Search engine optimisation – another warning

I know I do frequently sound warnings here about the amount of money being poured down the drain in “search engine optimisation”, but a couple of things have cropped up in the past week which made me think that I can’t warn you about it often enough. The first was a conversation with a genuinely good SEO specialist, and these people (as I’ve mentioned before) don’t come cheap. I was reminded so much of when I was in magazine publishing, and our market was being attacked by a succession of magazines which charged small, regular amounts for inclusion (usually called “colour separation charges”) but never actually published the magazine. Surely this couldn’t be the basis for a lucrative business, could it? Well, dear reader, it was, thanks to a combination of high pressure selling and marketing managers who didn’t have the time or inclination to actually look at the results of their advertising.

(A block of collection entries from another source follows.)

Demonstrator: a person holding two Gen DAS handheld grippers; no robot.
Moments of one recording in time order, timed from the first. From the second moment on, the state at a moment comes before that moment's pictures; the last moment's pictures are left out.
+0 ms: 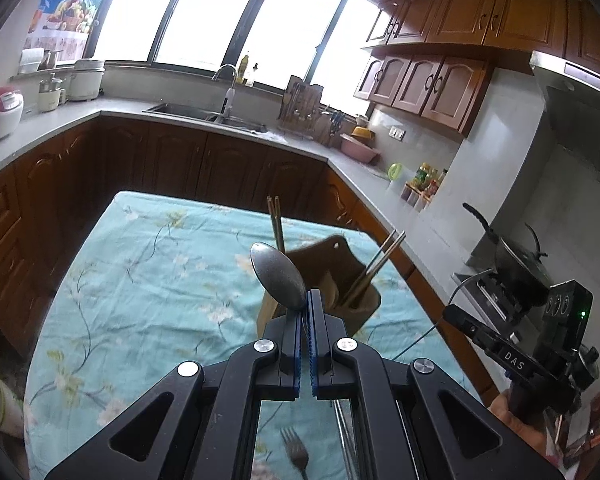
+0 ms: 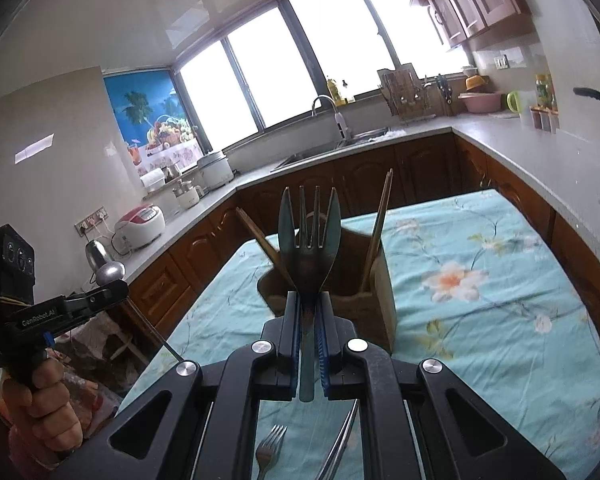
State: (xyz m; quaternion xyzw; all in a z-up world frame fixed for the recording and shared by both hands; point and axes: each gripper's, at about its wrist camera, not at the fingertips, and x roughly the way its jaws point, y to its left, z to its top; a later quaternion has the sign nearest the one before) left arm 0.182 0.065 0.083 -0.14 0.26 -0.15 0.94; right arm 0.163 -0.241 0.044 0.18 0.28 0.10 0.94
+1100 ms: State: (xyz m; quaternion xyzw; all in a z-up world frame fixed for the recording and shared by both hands) left arm 0.343 0.023 0.032 -0.14 0.25 -0.10 0.95; right arm 0.258 -0.270 0.021 0.19 0.26 0.06 0.94
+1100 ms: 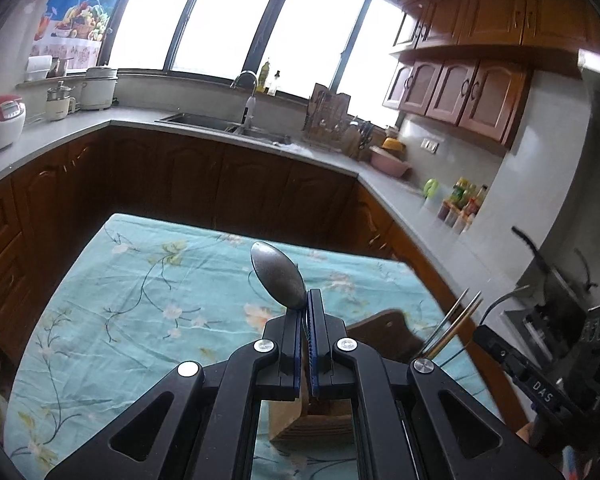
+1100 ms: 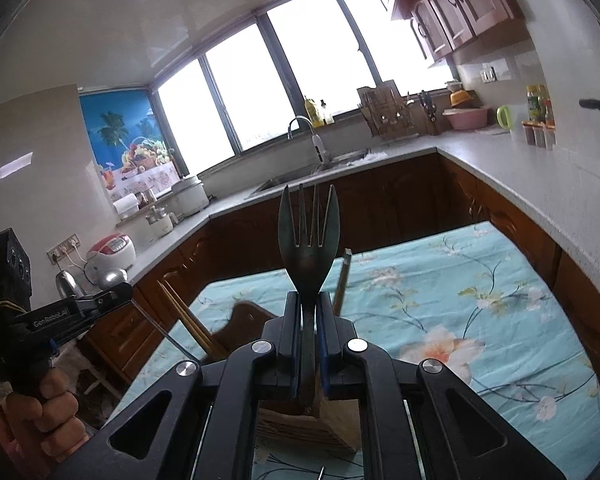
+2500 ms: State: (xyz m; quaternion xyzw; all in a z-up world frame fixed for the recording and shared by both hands) left arm 0.367 -0.013 -0.003 -0.08 0.32 -0.12 0.94; right arm 0.270 -0.255 -0.020 0.18 0.32 0.06 0.93
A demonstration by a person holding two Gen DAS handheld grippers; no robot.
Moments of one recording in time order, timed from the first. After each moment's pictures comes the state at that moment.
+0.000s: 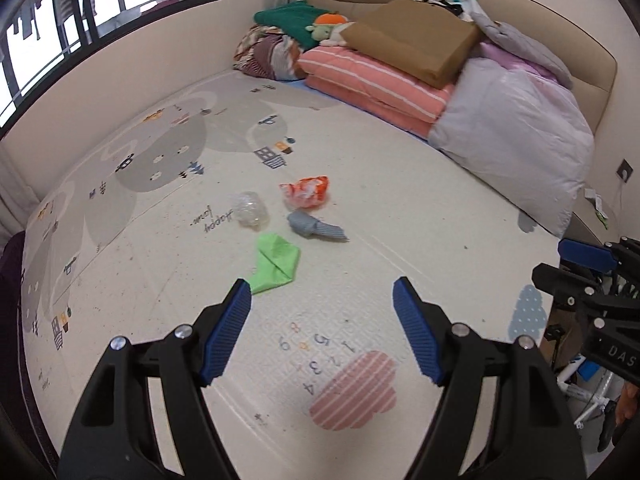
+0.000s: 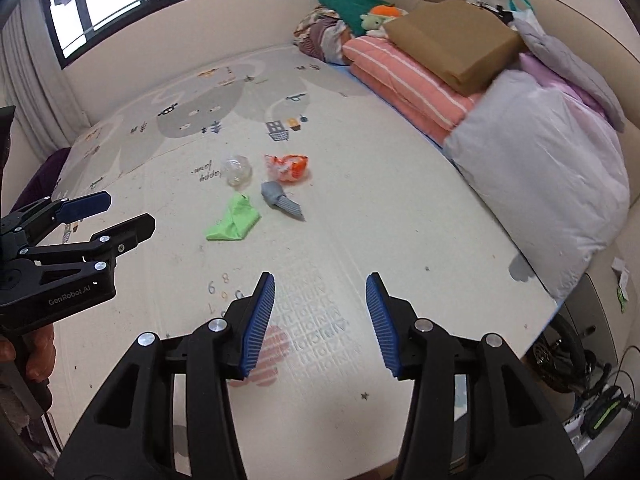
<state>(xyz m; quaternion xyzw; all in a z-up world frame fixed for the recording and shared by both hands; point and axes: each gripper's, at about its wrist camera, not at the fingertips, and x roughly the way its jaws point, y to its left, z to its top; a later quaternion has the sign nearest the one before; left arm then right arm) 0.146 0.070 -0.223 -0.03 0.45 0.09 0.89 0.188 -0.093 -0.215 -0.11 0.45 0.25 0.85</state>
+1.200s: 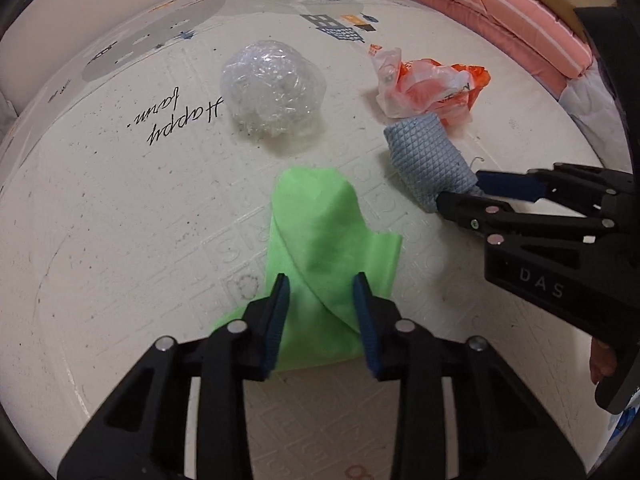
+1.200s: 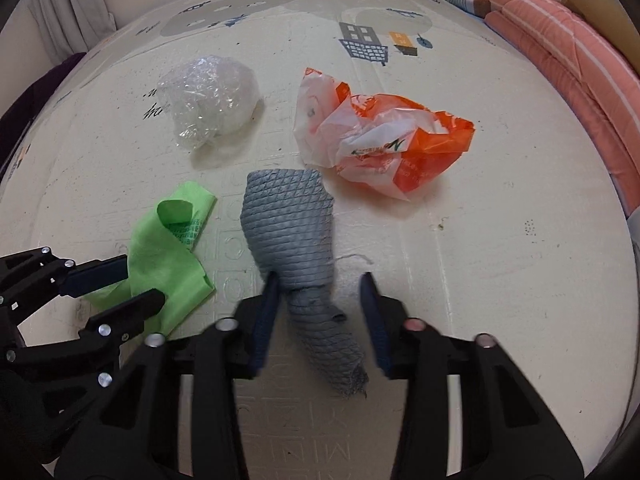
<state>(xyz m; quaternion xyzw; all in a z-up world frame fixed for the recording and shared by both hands) 0.288 0.190 -0.491 -0.11 0.52 0.14 0.83 0.395 0.114 -0.497 -0.22 0.49 0.37 0.76</state>
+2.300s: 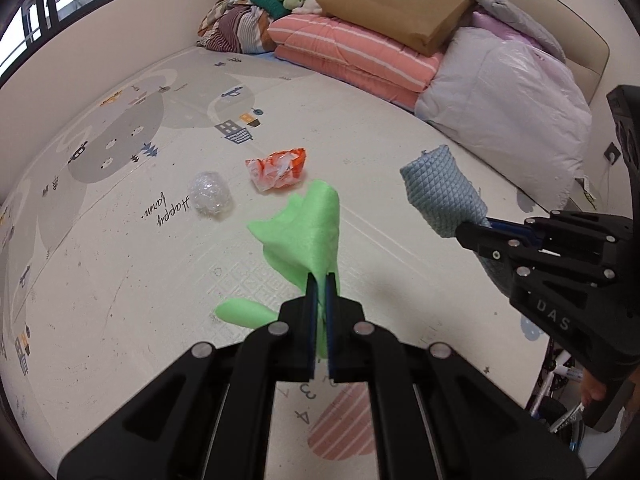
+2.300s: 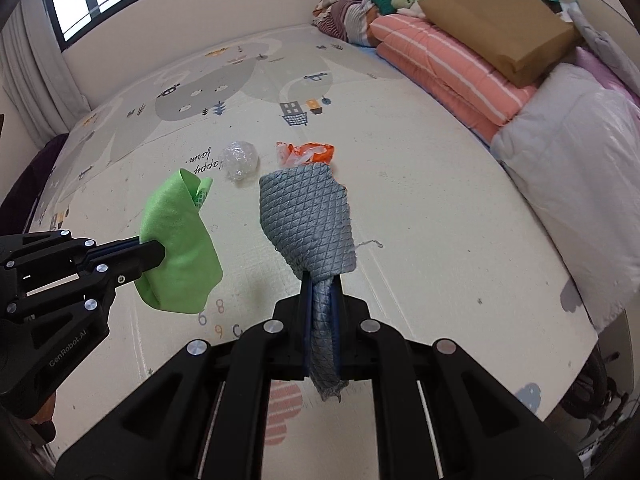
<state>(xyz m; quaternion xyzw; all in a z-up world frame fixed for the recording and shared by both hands) 0.188 0.077 -0.291 -0.04 0.47 0.01 0.88 0.245 -0.041 -0.295 -0.11 0.47 0.26 0.84</state>
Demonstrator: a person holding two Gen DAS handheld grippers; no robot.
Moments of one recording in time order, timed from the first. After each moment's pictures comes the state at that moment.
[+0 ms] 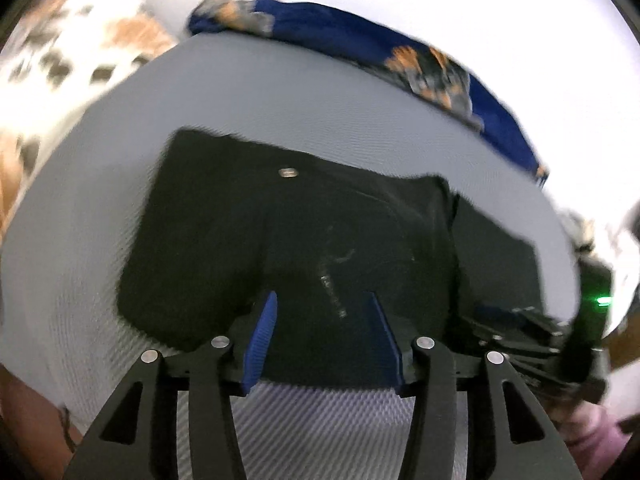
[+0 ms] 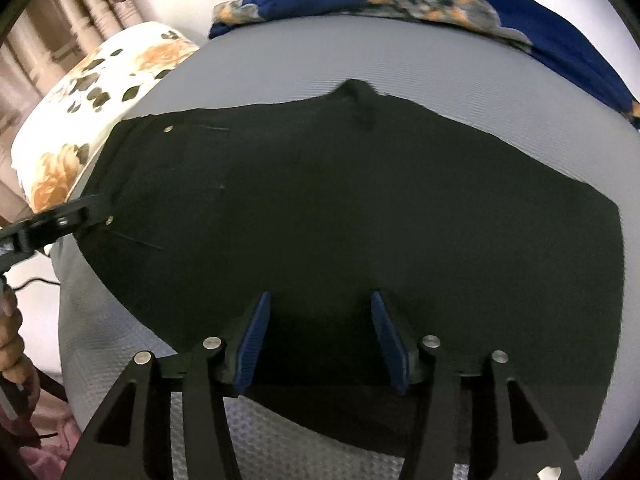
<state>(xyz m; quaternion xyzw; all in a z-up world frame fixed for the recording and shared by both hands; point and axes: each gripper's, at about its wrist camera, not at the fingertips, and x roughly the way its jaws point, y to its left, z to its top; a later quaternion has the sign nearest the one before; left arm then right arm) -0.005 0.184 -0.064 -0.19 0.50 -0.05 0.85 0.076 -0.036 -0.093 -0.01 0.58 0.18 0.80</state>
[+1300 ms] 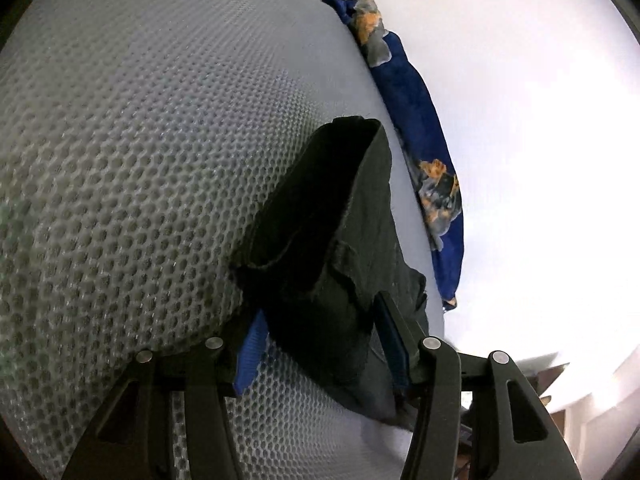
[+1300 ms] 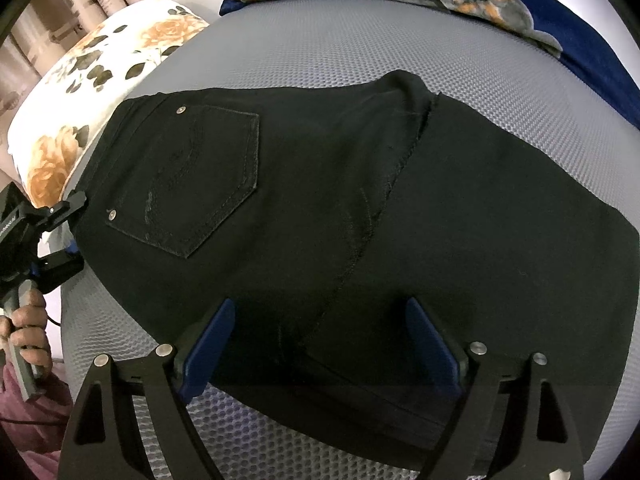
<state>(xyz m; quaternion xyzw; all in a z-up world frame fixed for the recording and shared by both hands) -0.043 0.317 -0.154 -0.51 0.40 -0.08 0.76 0.088 -0.008 -0.097 -0.03 0.60 0.18 0.78</state>
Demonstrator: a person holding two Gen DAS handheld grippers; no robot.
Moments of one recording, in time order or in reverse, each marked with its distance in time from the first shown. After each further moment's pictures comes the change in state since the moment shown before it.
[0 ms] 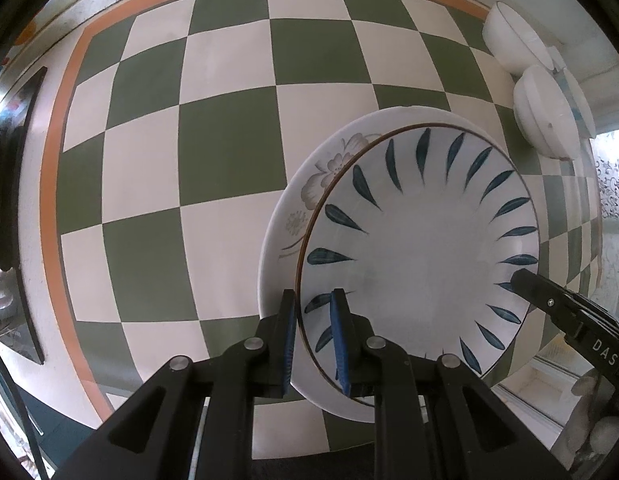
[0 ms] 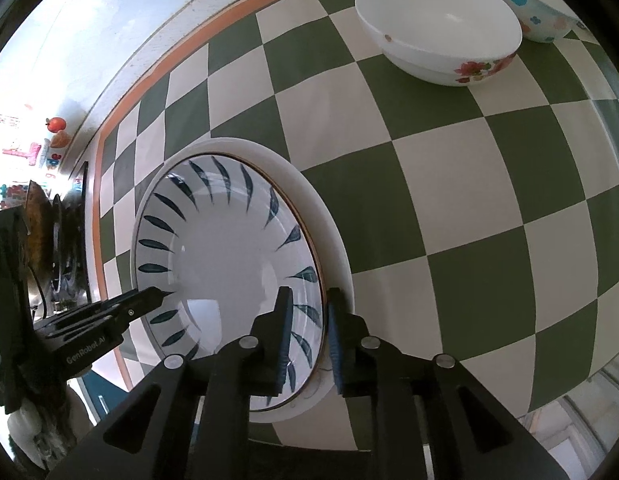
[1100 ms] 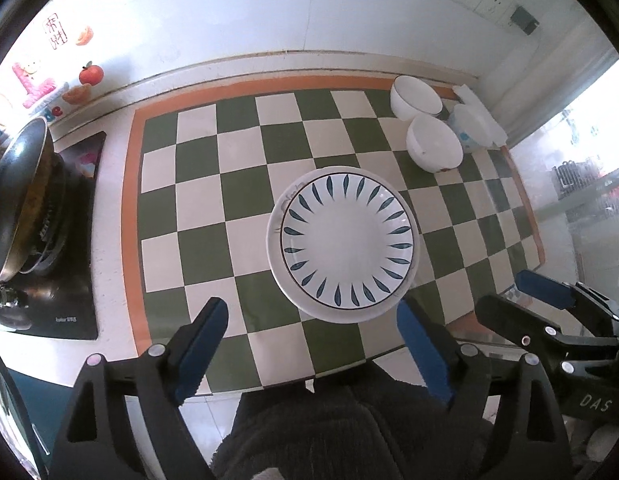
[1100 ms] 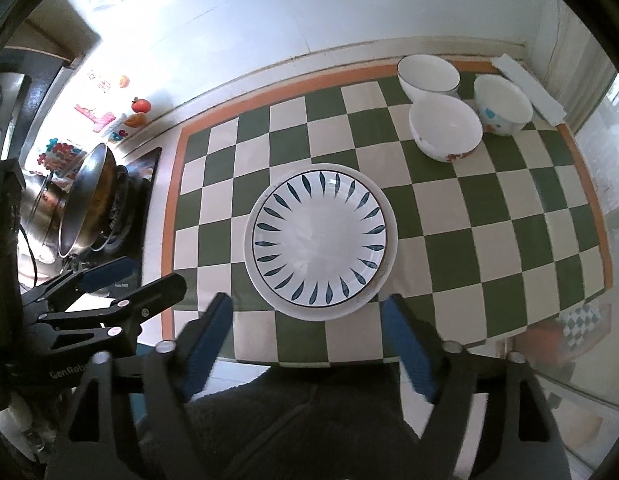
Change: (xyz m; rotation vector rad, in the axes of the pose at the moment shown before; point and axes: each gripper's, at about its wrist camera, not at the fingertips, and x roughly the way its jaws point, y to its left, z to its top) left arm -0.175 -0.020 -0.092 0.098 -0.262 -0.052; right arm -0.174 0.096 -0.104 -0.171 -0.185 -0.054
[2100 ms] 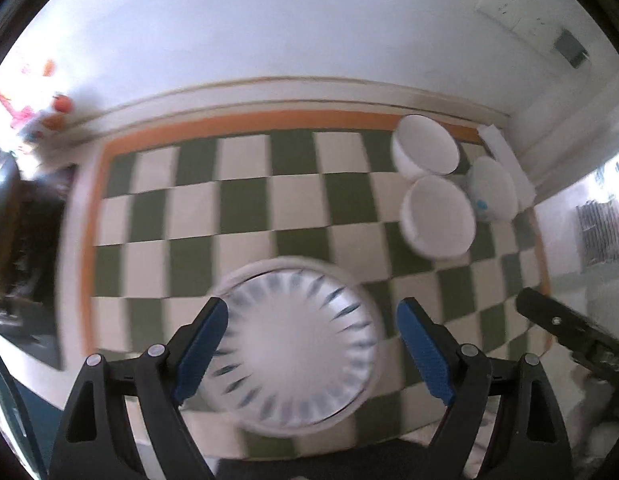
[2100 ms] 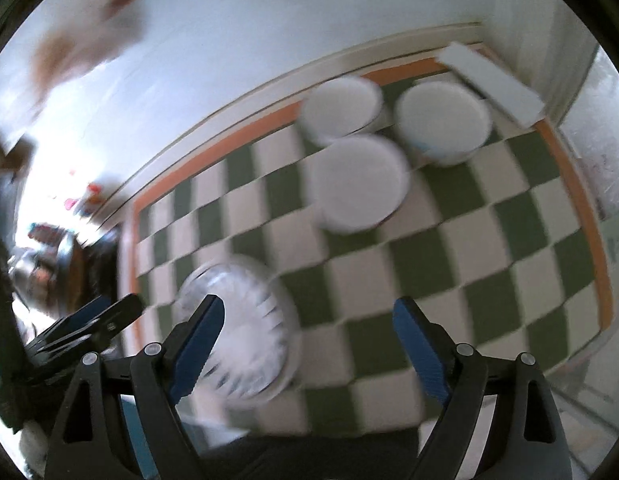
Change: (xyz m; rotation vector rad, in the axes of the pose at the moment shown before) left arm 0.093 -0.078 0.127 -0.111 -0.013 0.047; right arm 0.039 -0.177 0.115 0.180 -0.026 0.032
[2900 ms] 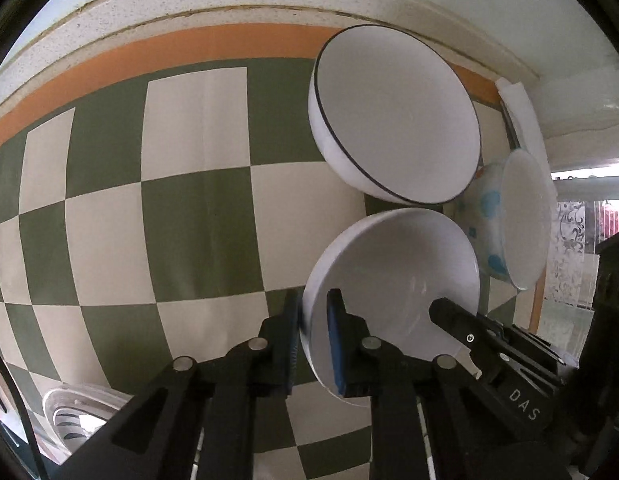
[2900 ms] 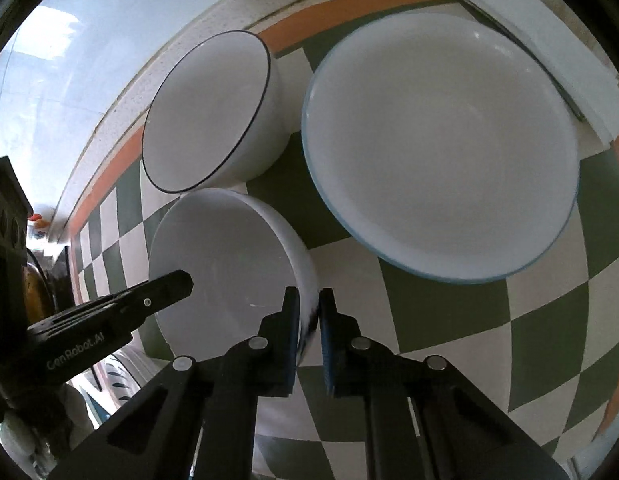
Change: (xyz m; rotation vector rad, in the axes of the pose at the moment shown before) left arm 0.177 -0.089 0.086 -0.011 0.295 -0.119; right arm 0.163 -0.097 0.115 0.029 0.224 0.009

It seems the same thing has been going on for several years in SEO – companies set up, take regular retainers from clients to “keep the clients high up in the Google results”, and promptly do nothing at all. The genuine experts (just as we did in magazine publishing) think: “well, nobody would be daft enough to sign up for this, would they?” …but they do. And in quite large numbers, I reckon. My friend the SEO specialist was more saddened than adversely affected, because, as she pointed out, the companies paying a couple of hundred pounds a month for some mythical “SEO service” were never going to be able to afford her fees anyway. But in any industry, the very existence of cowboys still hurts the good guys.

How do I know this is going on? I hear of many examples. Some new clients we have been talking to were brave enough to admit having only just realised they were being conned. Their “SEO company” said it was regularly making small changes behind the scenes on their site, and monitoring the results in Webmaster Tools and Google Analytics. Very good. Except the clients then quietly changed the passwords to all these services, and several weeks later had still heard nothing from the “SEO company”.

I also heard the other day of another good, solid industrial supplier finding itself all but disappearing from the Google results, with no obvious explanation. However, one distinct possibility is that the company – without knowing it – had been joined into some sort of link networking scheme, aimed at “fooling” Google’s algorithms, but the scheme had been found out. This happens regularly. The people who use these schemes are the people who make a living from gaming Google for short term (but highly lucrative) gain, and those who use them as a short cut to get clients results, cheaply. Don’t get caught up in this sort of stuff. If use an SEO company, make sure you get regular, specific reports about what they’ve done.